La religion officielle de l’Iran est l’Islam de confession Dja’farite duodécimain et ce principe est éternellement immuable  [...].

Cinquante-sixième Principe

La souveraineté absolue sur le monde et sur l’homme est celle de Dieu et c’est Lui qui a rendu l’homme maître de son destin social. Nul ne peut priver l’homme de ce droit divin ou le mettre au service des intérêts d’un individu ou d’un groupe particulier, et la Nation exerce ce droit accordé par Dieu, par les moyens énoncés dans les principes suivants. [...]

Cent-soixante-dix-septième Principe

[...] Le contenu des principes relatifs au caractère islamique du régime, l’établissement de toutes les lois et règlements sur la base des principes islamiques, des piliers de la foi et des objectifs de la République Islamique d’Iran, le fait, pour le pouvoir d’être une République, la souveraineté du Commandement de Dieu (Valayat-é Amr) et l’Imâmat du peuple (Emamat-é Ommat), ainsi que la gestion des affaires du pays en s’appuyant sur le suffrage universel, la religion et la confession officielle de l’Iran, sont immuables.
Document 9 : Mohammad-Reza Djalili, Thierry Kellner, Histoire de l’Iran contemporain, La Découverte/Repères, Paris, 2010, p. 23.

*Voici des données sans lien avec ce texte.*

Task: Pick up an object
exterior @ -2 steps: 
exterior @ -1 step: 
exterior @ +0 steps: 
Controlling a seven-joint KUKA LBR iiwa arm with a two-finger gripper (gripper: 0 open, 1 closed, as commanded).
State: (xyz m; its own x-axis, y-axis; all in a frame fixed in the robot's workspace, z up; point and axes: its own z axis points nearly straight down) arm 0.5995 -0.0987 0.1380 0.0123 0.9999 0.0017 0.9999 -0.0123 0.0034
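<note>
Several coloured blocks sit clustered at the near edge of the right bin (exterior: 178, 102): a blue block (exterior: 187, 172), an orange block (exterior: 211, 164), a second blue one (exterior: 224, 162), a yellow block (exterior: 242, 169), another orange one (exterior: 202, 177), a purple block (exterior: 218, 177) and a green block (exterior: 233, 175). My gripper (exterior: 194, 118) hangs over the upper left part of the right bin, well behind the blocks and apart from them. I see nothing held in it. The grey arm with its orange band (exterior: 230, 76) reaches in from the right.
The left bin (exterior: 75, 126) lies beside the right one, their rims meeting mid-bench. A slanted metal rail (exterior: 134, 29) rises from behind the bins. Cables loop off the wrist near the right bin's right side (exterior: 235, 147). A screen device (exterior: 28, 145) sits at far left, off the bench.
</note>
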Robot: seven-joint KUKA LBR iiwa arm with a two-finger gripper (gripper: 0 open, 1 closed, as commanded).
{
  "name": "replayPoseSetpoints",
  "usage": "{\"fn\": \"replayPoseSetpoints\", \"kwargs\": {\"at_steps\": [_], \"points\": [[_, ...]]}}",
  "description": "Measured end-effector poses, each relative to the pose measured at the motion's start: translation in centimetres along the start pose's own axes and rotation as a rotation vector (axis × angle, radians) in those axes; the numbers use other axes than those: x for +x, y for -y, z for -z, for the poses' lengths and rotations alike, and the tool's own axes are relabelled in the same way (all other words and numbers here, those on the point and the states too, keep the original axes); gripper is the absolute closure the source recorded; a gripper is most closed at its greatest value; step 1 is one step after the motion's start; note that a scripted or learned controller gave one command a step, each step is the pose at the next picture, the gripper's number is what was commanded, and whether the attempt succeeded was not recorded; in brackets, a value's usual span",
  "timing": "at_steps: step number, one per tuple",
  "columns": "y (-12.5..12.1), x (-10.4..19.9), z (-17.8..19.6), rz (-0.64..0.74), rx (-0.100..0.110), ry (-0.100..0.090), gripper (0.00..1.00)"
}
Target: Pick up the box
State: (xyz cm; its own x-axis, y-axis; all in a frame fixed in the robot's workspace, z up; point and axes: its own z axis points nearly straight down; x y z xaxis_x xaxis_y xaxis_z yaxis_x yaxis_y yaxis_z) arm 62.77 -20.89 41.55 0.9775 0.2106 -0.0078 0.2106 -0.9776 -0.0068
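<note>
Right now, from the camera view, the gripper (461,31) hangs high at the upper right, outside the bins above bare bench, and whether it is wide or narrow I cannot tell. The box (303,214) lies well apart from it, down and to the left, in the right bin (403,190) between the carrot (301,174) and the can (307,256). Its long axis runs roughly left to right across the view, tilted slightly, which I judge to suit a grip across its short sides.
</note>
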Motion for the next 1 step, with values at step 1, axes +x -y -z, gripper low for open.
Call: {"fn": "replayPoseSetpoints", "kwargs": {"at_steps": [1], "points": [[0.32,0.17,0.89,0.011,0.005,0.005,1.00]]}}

Dans le système traditionnel du pouvoir en Perse, même avant l’arrivée de l’islam, l’État et la religion, sans être confondus, ne se conçoivent cependant pas comme deux entités séparées, autonomes et antagonistes. Il existe une sorte de jumelage entre les deux institutions. La religion est perçue comme le fondement de l’État, et l’État comme le protecteur de la religion. Le caractère religieux de l’ État lui procure une certaine légitimité et un important moyen de production de cohésion sociale, nécessaire à sa survie.



ANNEXE
Extraits des Ressources de la classe de Terminales L/ES


Question – Un foyer de conflits Question

Mise en œuvre

Un foyer de conflits




  1. Le Proche et le Moyen-Orient, un foyer de conflits depuis la fin de la Première Guerre mondiale




[...] La montée de l’islamisme politique :

Si les questions religieuses ont une forte résonnance politique dans la région durant toute la période, c’est de manière assez récente qu’elles se traduisent par l’affirmation du fondamentalisme musulman comme une force politique autonome. Celui-ci trouve son origine dans une lecture littérale et rigoriste des textes sacrés, et devient un véritable projet politique et social avec l’association des Frères musulmans créée en Égypte en 1928. Toutefois, il n’émerge réellement que dans les années 1970, se manifestant de manière spectaculaire en 1979 avec la révolution en Iran qui chasse le Shah et porte au pouvoir les tenants d’un islam radical. Se présentant comme une réponse à l’occidentalisation et au modernisme qui déstabilisent les sociétés traditionnelles, l’islamisme se diffuse dans les années 1970 et 1980 dans le Moyen- Orient et dans le reste du monde musulman, grâce notamment au djihad mené en Afghanistan contre l’occupation soviétique, qui aboutit à la prise de pouvoir des Talibans.